### EXERCISE BRIEF:
The records that follow should be copied in full, exactly as they read.

(Beginning of TASK INPUT)

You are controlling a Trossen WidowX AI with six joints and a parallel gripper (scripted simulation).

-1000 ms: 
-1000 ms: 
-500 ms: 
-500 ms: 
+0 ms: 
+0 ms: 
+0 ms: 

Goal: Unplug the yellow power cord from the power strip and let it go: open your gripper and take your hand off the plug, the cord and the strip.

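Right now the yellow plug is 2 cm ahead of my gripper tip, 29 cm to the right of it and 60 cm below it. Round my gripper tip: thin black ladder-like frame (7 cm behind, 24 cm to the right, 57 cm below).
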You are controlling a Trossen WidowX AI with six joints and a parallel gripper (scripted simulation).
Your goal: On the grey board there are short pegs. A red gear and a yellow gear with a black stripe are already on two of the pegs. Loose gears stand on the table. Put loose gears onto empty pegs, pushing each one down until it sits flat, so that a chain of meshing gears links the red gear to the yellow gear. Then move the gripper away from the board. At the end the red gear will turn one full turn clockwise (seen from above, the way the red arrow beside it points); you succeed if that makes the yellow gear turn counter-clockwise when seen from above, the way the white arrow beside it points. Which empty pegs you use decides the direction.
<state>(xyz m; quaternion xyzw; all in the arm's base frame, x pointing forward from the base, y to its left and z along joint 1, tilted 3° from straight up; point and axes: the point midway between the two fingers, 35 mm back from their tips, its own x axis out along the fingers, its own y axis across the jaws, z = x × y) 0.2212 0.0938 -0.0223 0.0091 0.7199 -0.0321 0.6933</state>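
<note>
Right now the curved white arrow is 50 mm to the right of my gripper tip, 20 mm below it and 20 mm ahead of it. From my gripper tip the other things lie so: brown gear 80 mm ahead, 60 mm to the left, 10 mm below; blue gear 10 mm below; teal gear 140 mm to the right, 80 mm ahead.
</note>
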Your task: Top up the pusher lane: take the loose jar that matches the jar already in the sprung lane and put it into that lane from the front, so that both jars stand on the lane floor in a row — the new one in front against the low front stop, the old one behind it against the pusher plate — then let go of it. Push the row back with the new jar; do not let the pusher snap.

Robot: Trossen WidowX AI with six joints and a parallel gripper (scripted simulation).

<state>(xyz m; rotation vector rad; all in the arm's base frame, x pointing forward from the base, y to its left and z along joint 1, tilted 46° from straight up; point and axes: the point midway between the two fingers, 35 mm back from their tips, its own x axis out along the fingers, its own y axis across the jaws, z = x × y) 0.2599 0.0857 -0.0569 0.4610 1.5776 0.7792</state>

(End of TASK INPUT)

### EXERCISE RESPONSE:
You are controlling a Trossen WidowX AI with six joints and a parallel gripper (scripted simulation).

-1000 ms: 
-1000 ms: 
-500 ms: 
-500 ms: 
+0 ms: 
+0 ms: 
+0 ms: 

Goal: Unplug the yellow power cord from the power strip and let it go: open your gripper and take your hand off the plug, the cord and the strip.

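Right now the yellow plug is 2 cm ahead of my gripper tip, 29 cm to the right of it and 60 cm below it. Round my gripper tip: thin black ladder-like frame (7 cm behind, 24 cm to the right, 57 cm below).
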You are controlling a Trossen WidowX AI with six joints and a parallel gripper (scripted simulation).
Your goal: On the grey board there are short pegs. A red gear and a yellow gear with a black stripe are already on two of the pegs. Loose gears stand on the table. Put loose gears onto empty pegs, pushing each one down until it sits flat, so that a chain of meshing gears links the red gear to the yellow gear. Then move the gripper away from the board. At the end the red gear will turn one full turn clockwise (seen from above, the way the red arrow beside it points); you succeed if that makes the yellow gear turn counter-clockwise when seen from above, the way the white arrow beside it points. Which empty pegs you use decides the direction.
<state>(xyz m; quaternion xyzw; all in the arm's base frame, x pointing forward from the base, y to its left and z along joint 1, tilted 3° from straight up; point and axes: the point midway between the two fingers, 35 mm back from their tips, its own x axis out along the fingers, its own y axis across the jaws, z = x × y) 0.2212 0.0938 -0.0223 0.0091 0.7199 -0.0321 0.6933</state>
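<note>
Right now the curved white arrow is 50 mm to the right of my gripper tip, 20 mm below it and 20 mm ahead of it. From my gripper tip the other things lie so: brown gear 80 mm ahead, 60 mm to the left, 10 mm below; blue gear 10 mm below; teal gear 140 mm to the right, 80 mm ahead.
</note>
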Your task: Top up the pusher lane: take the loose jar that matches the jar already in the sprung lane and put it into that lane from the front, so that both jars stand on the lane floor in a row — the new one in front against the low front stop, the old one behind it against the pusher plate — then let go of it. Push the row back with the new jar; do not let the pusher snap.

Robot: Trossen WidowX AI with six joints and a parallel gripper (scripted simulation).

<state>(xyz m; rotation vector rad; all in the arm's base frame, x pointing forward from the base, y to its left and z along joint 1, tilted 46° from straight up; point and axes: the point midway between the two fingers, 35 mm back from their tips, its own x axis out along the fingers, its own y axis across the jaws, z = x × y) 0.2599 0.0857 -0.0569 0.4610 1.5776 0.7792</state>

No more output is required for this exercise.